BACKGROUND: Neonatal alloimmune thrombocytopenia (NAIT) is a fetomaternal incompatibility most commonly induced by maternal anti-HPA-1a alloantibodies. Transfusion of immunologically compatible platelets (PLTs) to prevent cerebral hemorrhage, the most severe complication in affected newborns, is usually recommended. Such PLT concentrates, however, are often not readily available. STUDY DESIGN AND METHODS: The efficacy of random-donor PLT transfusions and intravenous immunoglobulin (IVIG) for the management of 17 neonates across four centers with unexpected, severe NAIT was evaluated. Neonates were treated with random-donor PLTs alone (n=7), random-donor PLTs with IVIG (n=8), or matched HPA-1bb PLTs (n=2). RESULTS: All but one patient (treated with random PLTs and IVIG) achieved a posttransfusion PLT count of higher than 30 × 10(9) /L after the first PLT transfusion.
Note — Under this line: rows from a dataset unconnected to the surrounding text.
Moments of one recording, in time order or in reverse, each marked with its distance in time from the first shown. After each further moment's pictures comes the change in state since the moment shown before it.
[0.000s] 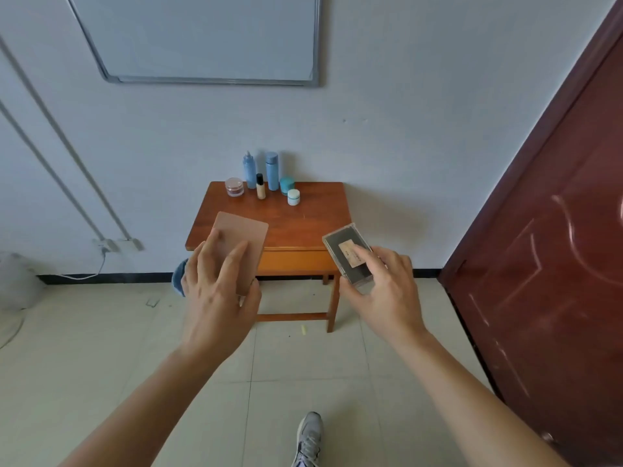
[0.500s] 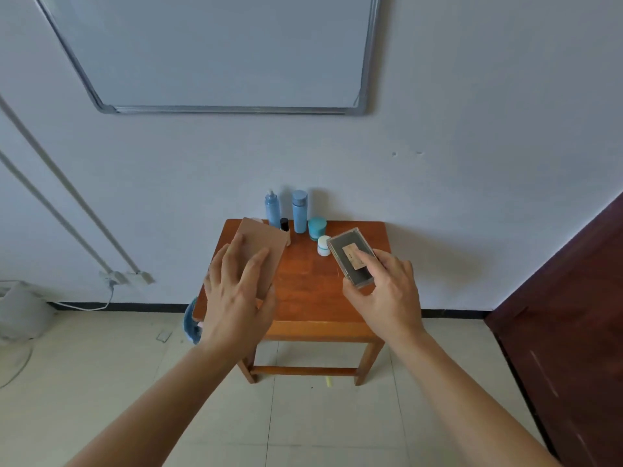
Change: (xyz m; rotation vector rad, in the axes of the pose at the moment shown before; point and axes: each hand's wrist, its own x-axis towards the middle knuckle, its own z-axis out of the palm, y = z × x) left_hand 0.242 -0.104 0.098 0.102 -0.108 -0.045; right_hand 0.240 0.026 0.176 -0.006 -0.082 0.033
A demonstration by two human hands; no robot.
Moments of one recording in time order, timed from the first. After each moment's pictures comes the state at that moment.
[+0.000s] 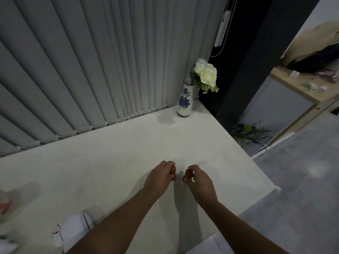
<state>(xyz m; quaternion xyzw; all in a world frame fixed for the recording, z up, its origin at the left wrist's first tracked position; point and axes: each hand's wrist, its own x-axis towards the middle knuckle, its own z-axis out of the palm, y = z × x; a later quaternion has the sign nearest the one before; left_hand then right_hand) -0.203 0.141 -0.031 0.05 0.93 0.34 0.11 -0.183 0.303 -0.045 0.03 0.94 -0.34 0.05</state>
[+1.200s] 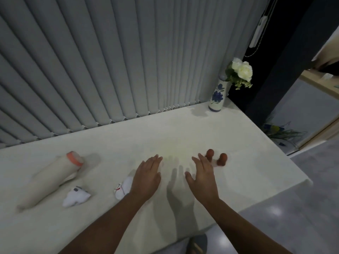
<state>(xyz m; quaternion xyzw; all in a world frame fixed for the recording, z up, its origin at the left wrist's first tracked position) -0.082 -0.028 -0.045 0.04 0.98 0.19 -0.06 -0.095 0.176 -0.030 -0.05 0.95 -0.30 -0.04</state>
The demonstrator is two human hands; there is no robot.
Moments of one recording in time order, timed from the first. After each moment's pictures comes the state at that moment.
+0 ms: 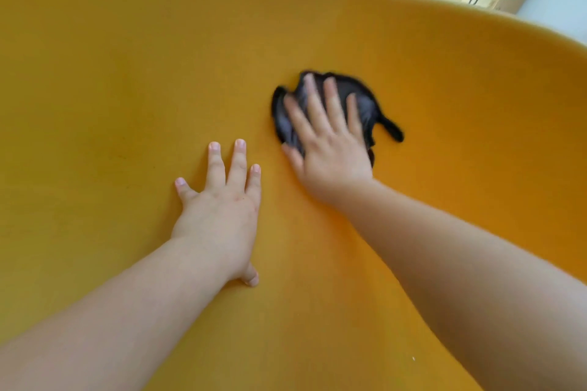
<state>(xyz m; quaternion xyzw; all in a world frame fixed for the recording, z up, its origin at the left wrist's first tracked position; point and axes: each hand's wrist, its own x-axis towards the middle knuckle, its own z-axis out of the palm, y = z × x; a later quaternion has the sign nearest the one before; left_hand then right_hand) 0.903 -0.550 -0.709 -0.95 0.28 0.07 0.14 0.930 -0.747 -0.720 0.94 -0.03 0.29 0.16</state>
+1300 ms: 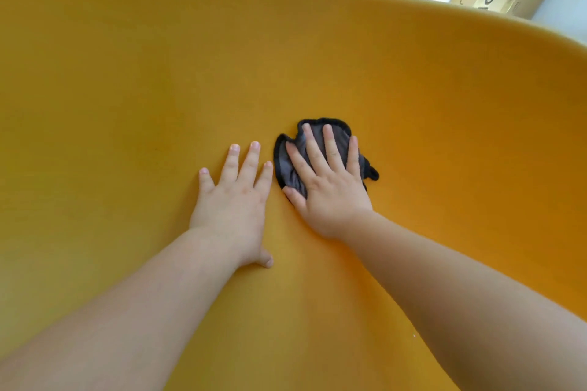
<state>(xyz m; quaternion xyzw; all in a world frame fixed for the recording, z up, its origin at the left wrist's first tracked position) 0.893 -0.535 -0.710 -0.96 0.27 0.04 0.10 0.887 -0.723 -0.760 0.97 0.00 0.18 0.15</state>
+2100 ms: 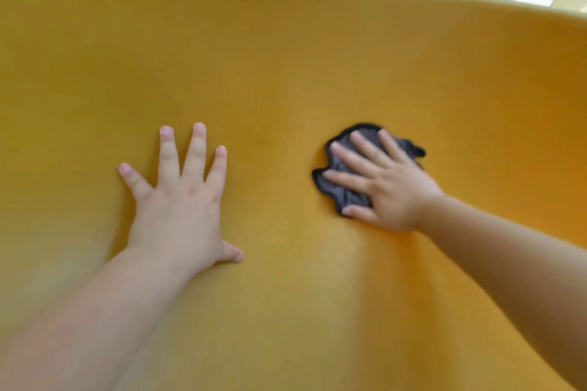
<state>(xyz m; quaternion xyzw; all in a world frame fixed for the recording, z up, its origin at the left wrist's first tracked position) 0.903 -0.378 -0.701 -0.99 0.09 -0.01 0.13 0.923 -0.715 -0.745 0.93 0.25 0.17 0.20</state>
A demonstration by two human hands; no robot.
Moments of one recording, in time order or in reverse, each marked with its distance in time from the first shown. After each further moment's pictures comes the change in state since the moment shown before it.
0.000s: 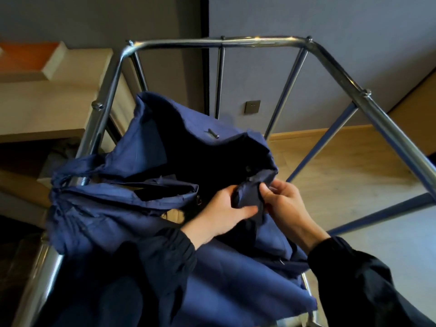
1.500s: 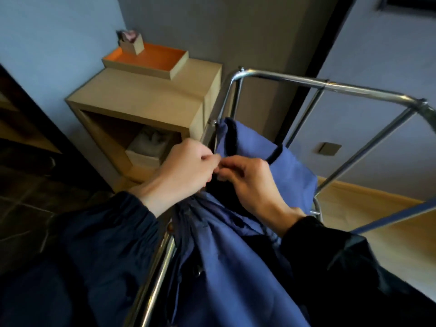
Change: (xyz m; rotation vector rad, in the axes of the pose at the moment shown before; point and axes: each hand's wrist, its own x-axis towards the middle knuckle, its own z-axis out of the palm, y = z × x) left_hand -0.118 0.073 -0.221 0.380 0.649 -0.006; right_hand 0.004 -0.076 0.247 -0.636 -0.519 -0.663
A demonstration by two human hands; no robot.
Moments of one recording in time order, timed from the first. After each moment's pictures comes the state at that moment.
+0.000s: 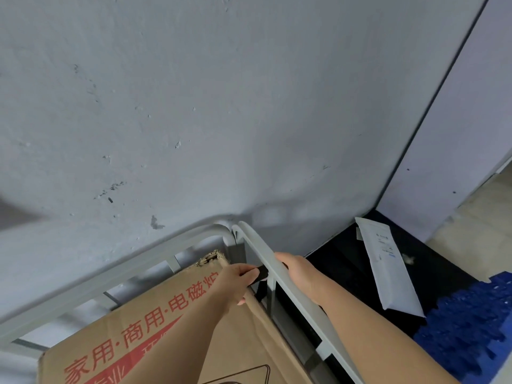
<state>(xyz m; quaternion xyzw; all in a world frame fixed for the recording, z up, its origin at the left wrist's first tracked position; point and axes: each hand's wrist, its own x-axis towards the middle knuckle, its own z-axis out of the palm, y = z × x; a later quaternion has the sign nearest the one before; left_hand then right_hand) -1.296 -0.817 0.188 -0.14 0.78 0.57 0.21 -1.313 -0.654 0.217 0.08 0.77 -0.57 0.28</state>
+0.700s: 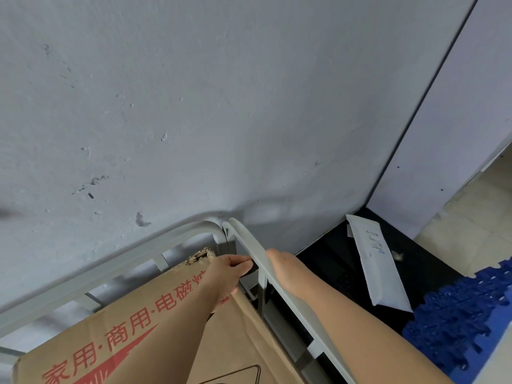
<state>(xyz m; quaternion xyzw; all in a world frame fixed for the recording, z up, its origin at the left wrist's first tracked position) -1.308 -0.814 0.181 -0.17 0.73 0.63 0.19 -1.314 -0.657 0.214 0.04 0.87 -0.43 0.24</state>
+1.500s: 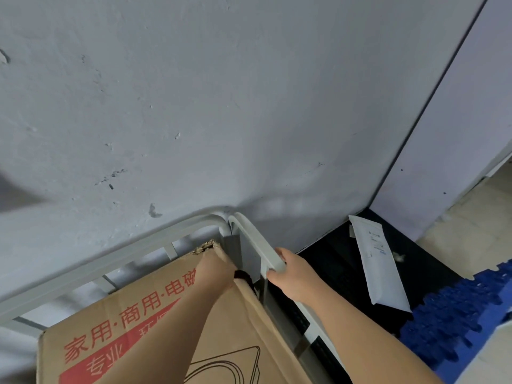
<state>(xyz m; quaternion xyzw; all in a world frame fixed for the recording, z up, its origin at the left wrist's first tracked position) -1.290 -0.824 0.204 -0.22 0.87 0.43 0.09 -1.284 -0.643 0.213 0.00 0.89 -0.41 0.21</state>
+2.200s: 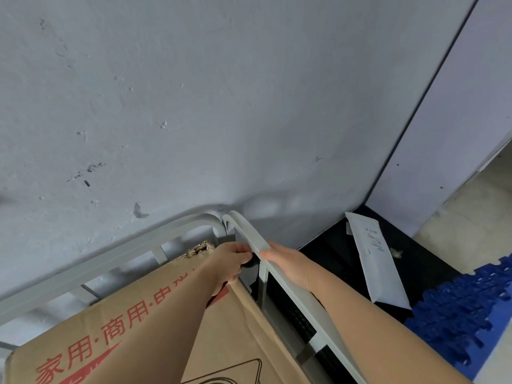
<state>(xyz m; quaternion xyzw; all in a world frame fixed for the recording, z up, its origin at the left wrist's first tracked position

The PLT count remained higher than 30 × 10(9) /L for longer than 24 hours in five of seven, seven of eight, and two of four newborns who received random-donor PLTs alone, random-donor PLTs with IVIG, or matched HPA-1bb PLTs, respectively. None of the newborns developed major bleeding or intracranial hemorrhage. IVIG did not appear to improve either posttransfusion PLT counts or total PLT transfusion requirements. CONCLUSION: Transfusion of random-donor PLTs alone was effective at correcting critically low PLT counts and should be considered as first-line treatment of newborns with unexpected severe NAIT.